Company profit reporting season wraps up
This week Emeco, TZ Limited and Threat Protect wrapped up company profit reporting season for our clients.
Threat Protect released a good result. Assisted by recent acquisitions, revenue increased 58%, and a net profit of $1.7m was delivered.
The result showed a step-up in H2 (vs H1) revenue for Monitoring - with this division being the major contributor to the company's earnings. This bodes well in relation to the growth outlook for FY-18.
The company is actively pursuing further acquisition opportunities in the monitoring sector, so as to leverage the company's current infrastructure and add to future earnings growth.
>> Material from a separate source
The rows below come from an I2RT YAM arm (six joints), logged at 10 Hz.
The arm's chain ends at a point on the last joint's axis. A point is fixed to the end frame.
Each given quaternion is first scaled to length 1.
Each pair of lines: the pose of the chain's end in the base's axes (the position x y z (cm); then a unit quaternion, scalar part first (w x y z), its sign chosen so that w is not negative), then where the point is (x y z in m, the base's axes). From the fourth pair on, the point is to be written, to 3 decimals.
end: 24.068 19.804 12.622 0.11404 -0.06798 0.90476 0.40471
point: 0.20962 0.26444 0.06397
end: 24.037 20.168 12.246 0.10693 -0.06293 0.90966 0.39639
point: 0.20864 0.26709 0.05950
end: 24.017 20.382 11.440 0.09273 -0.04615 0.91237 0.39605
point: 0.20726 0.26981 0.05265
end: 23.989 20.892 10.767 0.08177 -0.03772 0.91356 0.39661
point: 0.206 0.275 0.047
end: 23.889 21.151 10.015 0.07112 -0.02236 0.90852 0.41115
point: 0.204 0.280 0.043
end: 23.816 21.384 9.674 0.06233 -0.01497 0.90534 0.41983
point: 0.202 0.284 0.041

Emeco's result is three-quarters of the old Emeco business, plus the fourth quarter of the combined Emeco / Andy's / Orionstone business (include a debt restructure and capital raising). So the numbers in the table below are pretty messy, and what is really important is what the fourth quarter looks like, excluding the business combination related costs.
Firstly, to macro factors. Demand is increasing - as shown by the utilisation trend above. Commodity price outlooks are stable to positive (except for a decline in the elevated metallurgical coal price), and production forecasts are for growth over the years 2018 to 2021. Additionally, the equipment market is tightening (reducing inventory, longer lead time for components and equipment, increased equipment prices), meaning margins need to and will increase.
Operating earnings before interest, tax, depreciation and amortisation (EBITDA) was $83.5m in FY-17. The Q4 EBITDA was $29.5m but was self-impacted by one-off costs associated with preparation work on the fleet obtained from Orionstone and Andy's. Additionally, $15m of annual cost synergy savings are expected with the combined group. Based on First Samuel's analysis, we assess the company can comfortably deliver an EBITDA of $185m+ for FY-18.
Furthermore, with declining interest costs and depreciation costs (a major impact for essentially high asset / capital value companies such as Emeco), a positive profit figure is forecast for FY-18.
TZ Limited results, although a loss, showed a continuing improvement in the underlying trend. This is especially in relation to revenue growth, and EBITDA. We understand that the company is now cash flow positive, with the next step being to make a net profit. Product sales / orders on hand point to a positive start to FY-18.
Due to project delays in H2 of FY-17, some revenue and associated earnings moved into FY-18. Gross margins improved due to a more favourable business mix. Cost saving initiatives are underway (e.g. rental costs, manufacturing) and the company is motivated to leverage the company's technology to achieve a successful FY-18.